Nung people are closely related to the Tay, sharing the same language and often living in the same villages. Their population is estimated at 700,000, mostly in Cao Bang and Lang Son provinces, where they have a long tradition of cultivating wet rice, using water wheels for irrigation. Concentrated into small villages, Nung homes are typically divided into two sections, one to serve as living quarters and the other for work and worship. Their astute gardening skills are known to reap a wide variety of healthy crops like vegetables, maize, groundnuts, fruit, spices and bamboo. Nung farmers terrace the lower slopes to provide extra land. In fact, the Nung are reckoned to be the best horticulturalists in Vietnam, while their black smiths are almost as renowned.
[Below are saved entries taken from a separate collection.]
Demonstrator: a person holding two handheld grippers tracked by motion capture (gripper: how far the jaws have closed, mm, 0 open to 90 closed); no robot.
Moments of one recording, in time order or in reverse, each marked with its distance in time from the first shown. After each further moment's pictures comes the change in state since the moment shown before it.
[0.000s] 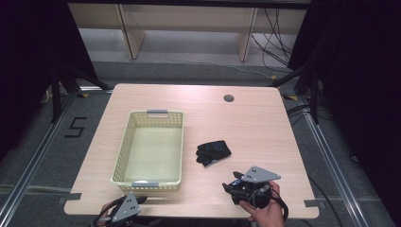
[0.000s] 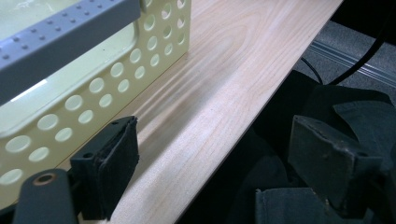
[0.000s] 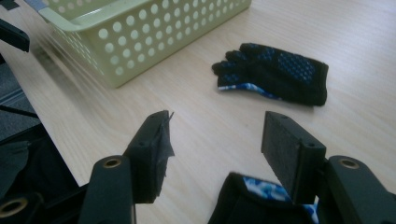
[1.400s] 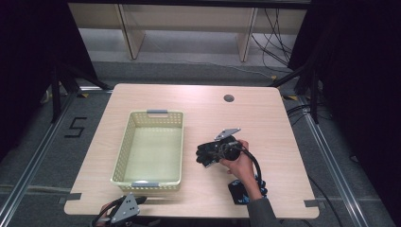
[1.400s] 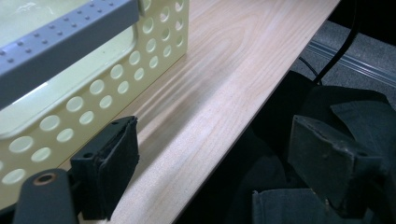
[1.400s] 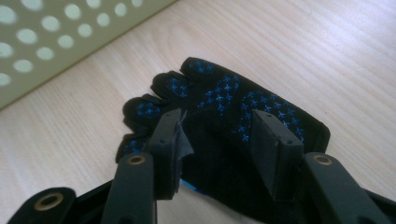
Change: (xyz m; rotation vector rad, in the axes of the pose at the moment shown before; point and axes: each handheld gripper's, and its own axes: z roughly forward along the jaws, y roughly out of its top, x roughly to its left) left arm 0.001 0.001 -0.005 0.024 -0.005 0.042; right arm -0.067 0.059 0.128 0.238 -0.017 -0.021
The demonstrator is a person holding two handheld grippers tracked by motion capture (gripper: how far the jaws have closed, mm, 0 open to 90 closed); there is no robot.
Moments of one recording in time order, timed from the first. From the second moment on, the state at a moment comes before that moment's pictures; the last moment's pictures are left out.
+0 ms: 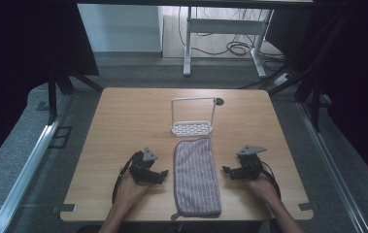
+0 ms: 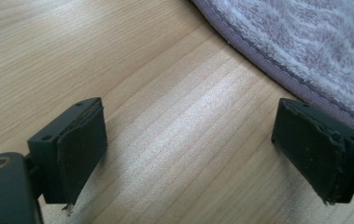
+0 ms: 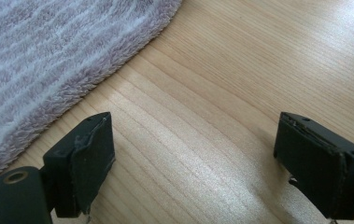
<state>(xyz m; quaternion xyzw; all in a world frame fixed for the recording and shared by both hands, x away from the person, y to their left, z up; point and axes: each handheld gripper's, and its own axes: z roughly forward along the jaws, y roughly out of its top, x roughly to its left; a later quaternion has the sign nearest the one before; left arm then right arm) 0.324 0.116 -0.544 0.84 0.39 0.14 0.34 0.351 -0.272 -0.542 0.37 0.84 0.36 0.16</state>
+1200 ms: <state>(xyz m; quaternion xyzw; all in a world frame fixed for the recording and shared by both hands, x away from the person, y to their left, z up) 0.326 0.115 -0.540 0.84 0.39 0.13 0.34 0.350 -0.269 -0.534 0.38 0.85 0.34 0.14</state>
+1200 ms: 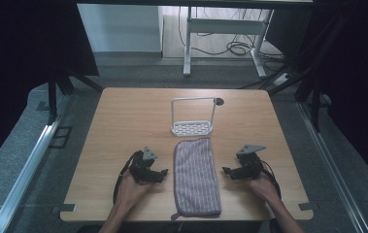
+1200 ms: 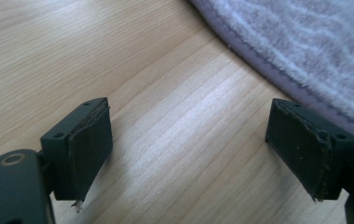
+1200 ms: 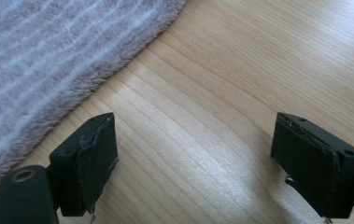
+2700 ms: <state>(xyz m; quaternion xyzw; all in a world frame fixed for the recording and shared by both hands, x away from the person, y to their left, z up) 0.397 0.060 -0.541 0.85 0.35 0.06 0.39 0.404 -0.188 -0.530 0.35 0.86 0.35 0.10</state>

Unusually, the traditional Nung house has clay walls and a tiled roof, and is built either flat on the ground or with only one section raised on stilts. Most Nung are Buddhist, worshipping Quan Am, though they also honour the spirits and their ancestors. They are particularly adept at alternate singing, relishing the improvised double entendre. Not surprisingly, Nung traditional dress is similar to the Tay, though hemmed with coloured bands. Women often sport a neck scarf with brightly coloured fringes and a shoulder bag, embroidered with the sun, stars and flowers, or woven in black and white interspersed with delicately coloured threads.In addition to weaving, the Nung are known for their handicrafts such as bamboo furniture, basketry, silverwork and paper making. Spiritually and socially, the Nung are similar to the Tay, from their deep ancestral worship to traditional festivities. Both were also heavily exploited by foreign militaries (French and American). Nung brides traditionally command high dowries from prospective grooms and tradition dictates inheritance from father to son, a sign of strong Chinese influences. In most Nung villages medicine men still exist and are called upon to help get rid of evil spirits and cure the ill.